その方向の先にいたの者……それは地面から水を湧き出させる六郎だった。

 

 

「天照だけなら敵わずとも……

 

月読(ツクヨミ)もいれば、どうでしょう」

 

「な!?」

 

「やんちゃな弟神を窘めるのも、兄神の役目ですよ」

 

「月読までおるのか!!」

 

(当たり前だ……何の為の十勇士だと思うておる。お主を封じる為よ……

 

まぁ…まだ一人おるがな)

 

 

動こうとする素戔嗚だったが、体はまるで何かに縛られているかのように動かなくなっていた。

 

「(動けないでしょう……月の力は水を支配します。今あなたの血の流れを止めました。

 

海野家に伝わるこの蒼玉髄……月読命(ツクヨミノミコト)より賜りし力(神通力)によって!)

 

鎌之介!!」

 

 

六郎の声に意識を取り戻した鎌之介は、風を起し彼が起こした水を巻き上げ渦を作った。

 

 

「素戔嗚!!」

 

「凶華水月!!」

「凶華水月!!」

 

 

水の渦は素戔嗚を容赦なく攻撃した。

 

 

「チョロイぜ!見たか才蔵!!」

 

 

そう叫んだ瞬間、鎌之介の体に無数の槍が背後から貫き刺さった。

 

 

「かっ」

「確かにチョロイ」

 

 

槍の刺さった鎌之介の背後には不敵な笑みを浮かべる伊佐那美がいた。

 

 

「鎌之介!!」

 

 

串刺しにされた鎌之介を、伊佐那美は空へと上げさらに深く刺した。

 

 

「邪魔じゃ、己」

 

 

宙に浮かせていた黒い槍を、才蔵は切り裂き落ちてきた鎌之介を受け止めた。

 

 

「しっかりしろ!!鎌之介!!」

 

「痛ってぇ……」

 

 

意識があるのにホッとしていたのもつかの間……才蔵達の背後に、あの黒い槍が無数に迫っていた。

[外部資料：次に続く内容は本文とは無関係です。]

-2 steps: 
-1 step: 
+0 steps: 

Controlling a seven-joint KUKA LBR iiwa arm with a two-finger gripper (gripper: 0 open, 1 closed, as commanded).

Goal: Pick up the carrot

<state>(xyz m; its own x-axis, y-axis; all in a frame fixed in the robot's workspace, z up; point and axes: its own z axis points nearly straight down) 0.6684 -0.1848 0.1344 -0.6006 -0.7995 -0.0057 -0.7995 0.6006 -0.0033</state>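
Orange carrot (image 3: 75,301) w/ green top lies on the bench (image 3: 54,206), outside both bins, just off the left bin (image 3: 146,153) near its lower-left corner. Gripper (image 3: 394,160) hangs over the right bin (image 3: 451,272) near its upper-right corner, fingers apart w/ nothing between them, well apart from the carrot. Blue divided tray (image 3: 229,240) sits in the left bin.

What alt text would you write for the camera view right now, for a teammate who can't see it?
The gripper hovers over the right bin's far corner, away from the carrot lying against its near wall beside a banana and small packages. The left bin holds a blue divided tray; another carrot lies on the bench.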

槍が二人を襲う瞬間、突如水の盾が二人を守った。

 

だが、その盾を突如地面から生え出て来た木の根が貫いた。才蔵は鎌之介を担ぎすぐに避けた。

 

 

「おやおや……避けることは出来るのだな?」

 

「こっっの!!」

 

「ホホホ!所詮ただの人の子……

 

お主等の力は、私の力によって創られたもの……私に勝とう何て、無理な話」

 

「クッ!!」

 

「さぁ、大将でも壊しますか」

 

 

久久能智神が指を鳴らす音と共に、幸村と大助の四方から鋭く尖った木の根が、二人目掛けて突っ込んできた。

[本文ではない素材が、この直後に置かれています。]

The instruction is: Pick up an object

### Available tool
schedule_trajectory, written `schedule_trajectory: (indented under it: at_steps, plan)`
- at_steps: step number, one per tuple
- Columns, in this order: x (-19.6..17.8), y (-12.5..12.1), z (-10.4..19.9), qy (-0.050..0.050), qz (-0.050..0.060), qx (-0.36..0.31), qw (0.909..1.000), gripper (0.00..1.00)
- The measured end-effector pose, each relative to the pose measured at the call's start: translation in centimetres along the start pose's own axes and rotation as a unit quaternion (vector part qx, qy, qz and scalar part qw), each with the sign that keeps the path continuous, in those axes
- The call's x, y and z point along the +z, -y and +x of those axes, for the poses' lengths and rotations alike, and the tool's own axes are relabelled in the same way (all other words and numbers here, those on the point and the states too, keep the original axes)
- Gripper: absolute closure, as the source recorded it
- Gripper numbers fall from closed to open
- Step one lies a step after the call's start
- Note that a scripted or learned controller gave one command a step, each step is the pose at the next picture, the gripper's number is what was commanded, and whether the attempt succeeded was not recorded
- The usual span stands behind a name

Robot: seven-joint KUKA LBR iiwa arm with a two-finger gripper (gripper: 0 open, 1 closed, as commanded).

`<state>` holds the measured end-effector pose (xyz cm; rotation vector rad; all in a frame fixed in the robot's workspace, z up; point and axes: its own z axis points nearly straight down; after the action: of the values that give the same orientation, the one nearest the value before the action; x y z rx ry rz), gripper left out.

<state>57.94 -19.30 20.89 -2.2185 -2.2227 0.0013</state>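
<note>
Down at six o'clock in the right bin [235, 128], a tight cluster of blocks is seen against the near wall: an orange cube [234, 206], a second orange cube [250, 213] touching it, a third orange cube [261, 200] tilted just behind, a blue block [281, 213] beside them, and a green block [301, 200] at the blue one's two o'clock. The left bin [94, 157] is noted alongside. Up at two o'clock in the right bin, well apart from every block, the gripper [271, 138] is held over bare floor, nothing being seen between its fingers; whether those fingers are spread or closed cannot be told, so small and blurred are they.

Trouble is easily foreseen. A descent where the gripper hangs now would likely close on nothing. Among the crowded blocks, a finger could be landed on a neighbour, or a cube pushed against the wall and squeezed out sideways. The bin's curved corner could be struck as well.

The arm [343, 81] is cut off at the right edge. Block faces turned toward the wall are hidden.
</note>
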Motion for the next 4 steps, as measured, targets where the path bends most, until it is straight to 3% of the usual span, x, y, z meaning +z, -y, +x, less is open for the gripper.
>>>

その攻撃を防ごうと、水の盾を出す六郎だが彼の攻撃は一切効かず、盾を貫いてはどんどん二人に近付いていた。

 

 

「若!!」

「大助!!」

 

 

その時だった……

 

木の根が、風の如く切り刻まれ破片が地面へ落ちた。

 

 

「?……!?

 

お、お前等!!」

 

 

「ちょっと優、私より多く切るのやめなさいよ!」

 

「僕はいつも通り、切ったまでですよ。

 

悔しかったら、僕の動きに合わせればいいじゃないですか」

 

 

幸村達の前に立つのは、刀を肩に担ぐ紫苑と刀を握る優助だった。